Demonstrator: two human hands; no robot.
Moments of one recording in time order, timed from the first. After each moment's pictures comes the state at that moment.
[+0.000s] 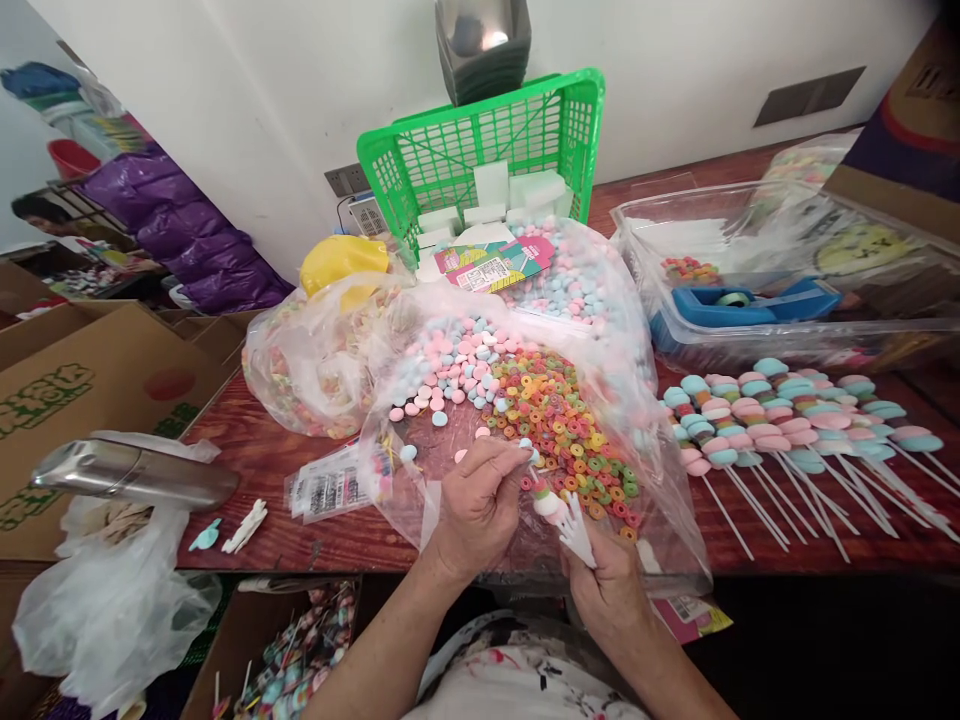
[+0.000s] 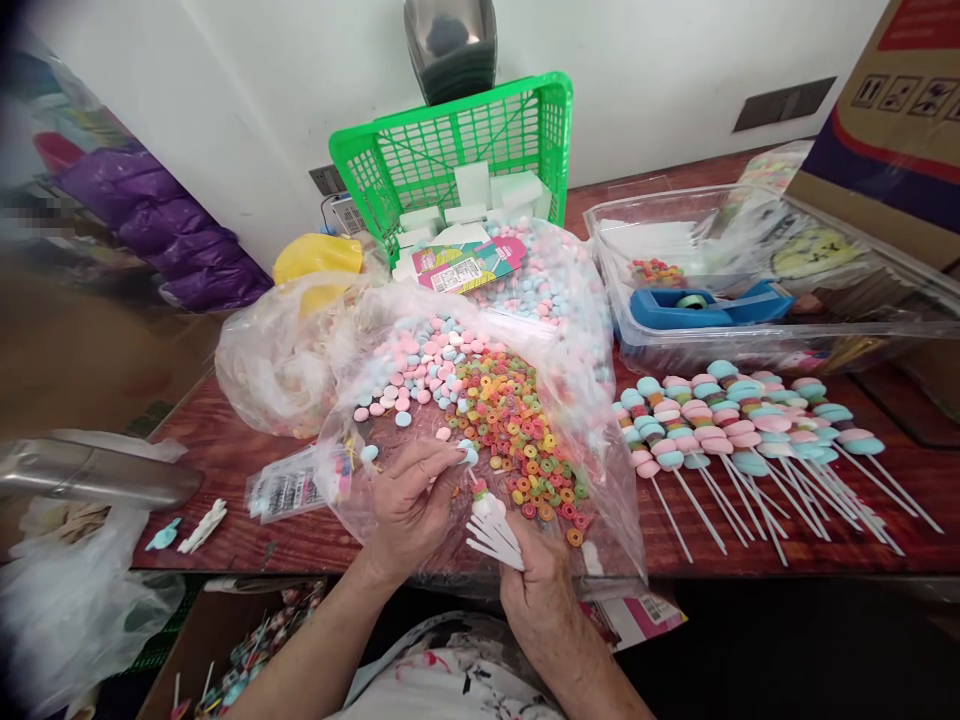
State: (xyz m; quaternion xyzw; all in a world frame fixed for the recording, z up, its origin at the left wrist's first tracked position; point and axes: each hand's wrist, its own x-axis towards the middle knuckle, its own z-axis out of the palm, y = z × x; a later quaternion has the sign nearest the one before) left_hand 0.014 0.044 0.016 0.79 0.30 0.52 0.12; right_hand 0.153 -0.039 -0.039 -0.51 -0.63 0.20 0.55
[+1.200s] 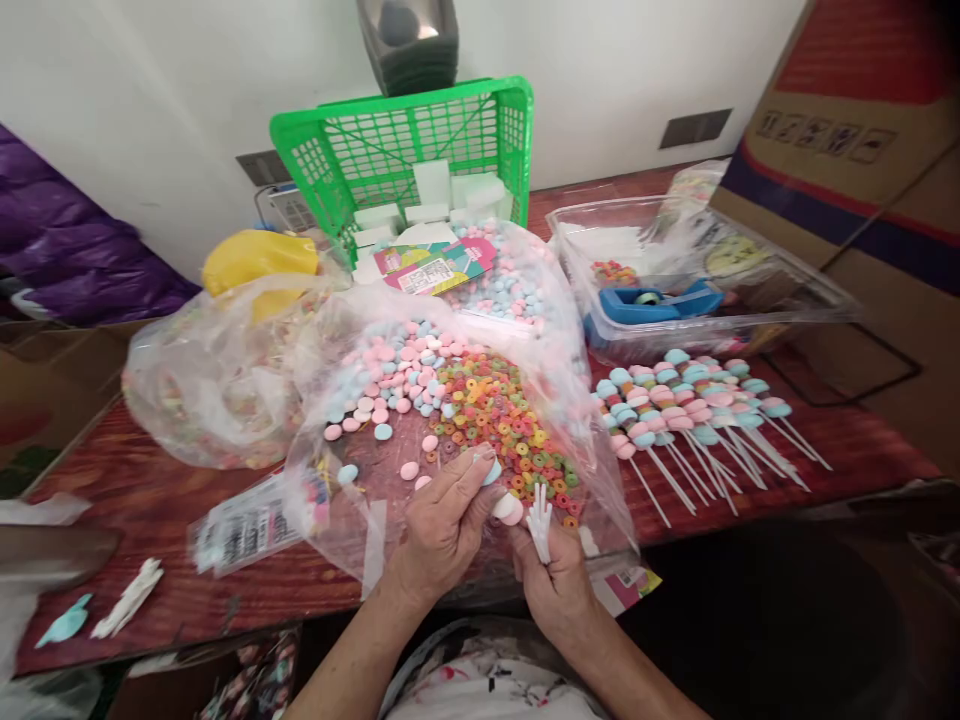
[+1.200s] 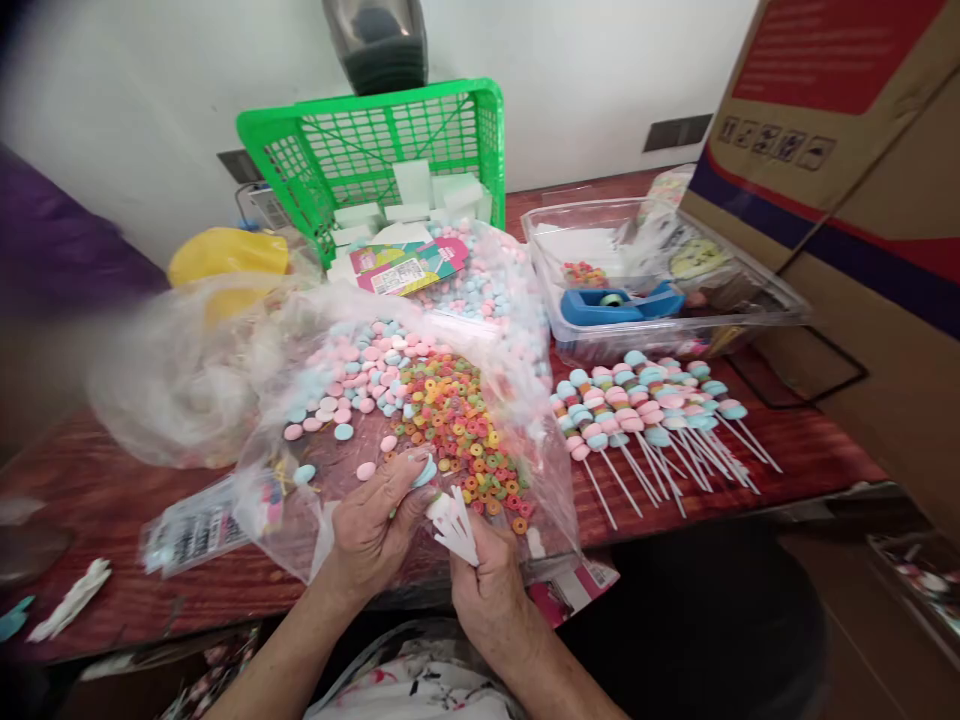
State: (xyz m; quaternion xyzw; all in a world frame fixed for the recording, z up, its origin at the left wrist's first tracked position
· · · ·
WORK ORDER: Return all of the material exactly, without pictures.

TASK RESPONSE:
Demonstrator: two human hands; no robot.
Moments of one recording in time order, timed from the first. After each moment's pictures comes the state at that moment.
[+0.000s] 
[+0.000s] 
State: (xyz m; quaternion xyzw; all in a world frame fixed for the recording, z up, its origin at the left wrist's first tracked position; point and axes: each hand's wrist, its own x-axis towards the middle knuckle, its own z-axis out of the palm, y = z × x; a later quaternion has the sign nearest the one before) left_hand 0.014 0.044 0.016 0.79 0.30 0.52 0.12; right_hand 0.153 -0.039 -0.039 -0.51 -0.63 0.20 0.55
[+1.200s] 
[+1.200s] 
State: (xyz m; quaternion xyzw; all in a world frame fixed for the recording, z up, its origin at the left wrist's first tracked position

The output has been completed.